* **What the exercise asks**
Select from the data all lines with the word "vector".

Records drawn from a dataset:
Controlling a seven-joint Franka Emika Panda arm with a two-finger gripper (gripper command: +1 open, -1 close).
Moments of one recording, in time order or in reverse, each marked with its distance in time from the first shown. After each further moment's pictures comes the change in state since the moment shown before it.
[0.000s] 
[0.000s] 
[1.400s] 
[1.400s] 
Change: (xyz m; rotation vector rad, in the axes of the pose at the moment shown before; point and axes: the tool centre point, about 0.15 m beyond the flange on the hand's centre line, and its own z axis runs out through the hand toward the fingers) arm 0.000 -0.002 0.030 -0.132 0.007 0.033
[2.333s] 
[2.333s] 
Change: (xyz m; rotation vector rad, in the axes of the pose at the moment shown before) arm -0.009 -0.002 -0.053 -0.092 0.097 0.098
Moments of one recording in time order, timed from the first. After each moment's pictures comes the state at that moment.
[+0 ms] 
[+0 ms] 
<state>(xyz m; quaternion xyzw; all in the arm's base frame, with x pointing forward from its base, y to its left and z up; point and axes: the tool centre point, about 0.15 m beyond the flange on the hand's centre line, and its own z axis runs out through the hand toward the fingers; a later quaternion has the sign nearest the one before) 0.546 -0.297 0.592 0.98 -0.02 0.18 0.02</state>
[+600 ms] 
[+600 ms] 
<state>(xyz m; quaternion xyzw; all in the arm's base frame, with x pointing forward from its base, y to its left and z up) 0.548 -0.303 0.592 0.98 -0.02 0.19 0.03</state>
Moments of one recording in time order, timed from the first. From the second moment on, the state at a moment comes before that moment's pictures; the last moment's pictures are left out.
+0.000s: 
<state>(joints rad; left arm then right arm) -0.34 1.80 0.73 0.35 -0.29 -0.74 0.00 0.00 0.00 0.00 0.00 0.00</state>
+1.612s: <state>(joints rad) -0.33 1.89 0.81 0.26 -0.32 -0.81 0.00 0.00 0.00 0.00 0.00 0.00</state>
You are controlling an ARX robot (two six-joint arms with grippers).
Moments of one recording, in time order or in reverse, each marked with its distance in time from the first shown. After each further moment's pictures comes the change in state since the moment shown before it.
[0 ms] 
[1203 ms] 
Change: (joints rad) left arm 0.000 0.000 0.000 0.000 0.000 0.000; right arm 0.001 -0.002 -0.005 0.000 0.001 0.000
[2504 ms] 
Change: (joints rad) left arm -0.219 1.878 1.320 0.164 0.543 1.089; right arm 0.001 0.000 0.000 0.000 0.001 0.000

* **Answer below**
Change: (xyz m; rotation vector rad, in the axes of the pose at the moment shown before; point and axes: the tool centre point, about 0.15 m beyond the flange on the hand's centre line, and its own z axis runs out through the hand toward the fingers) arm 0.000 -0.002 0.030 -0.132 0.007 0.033
Change: (xyz m; rotation vector rad, in the axes of the pose at the moment shown before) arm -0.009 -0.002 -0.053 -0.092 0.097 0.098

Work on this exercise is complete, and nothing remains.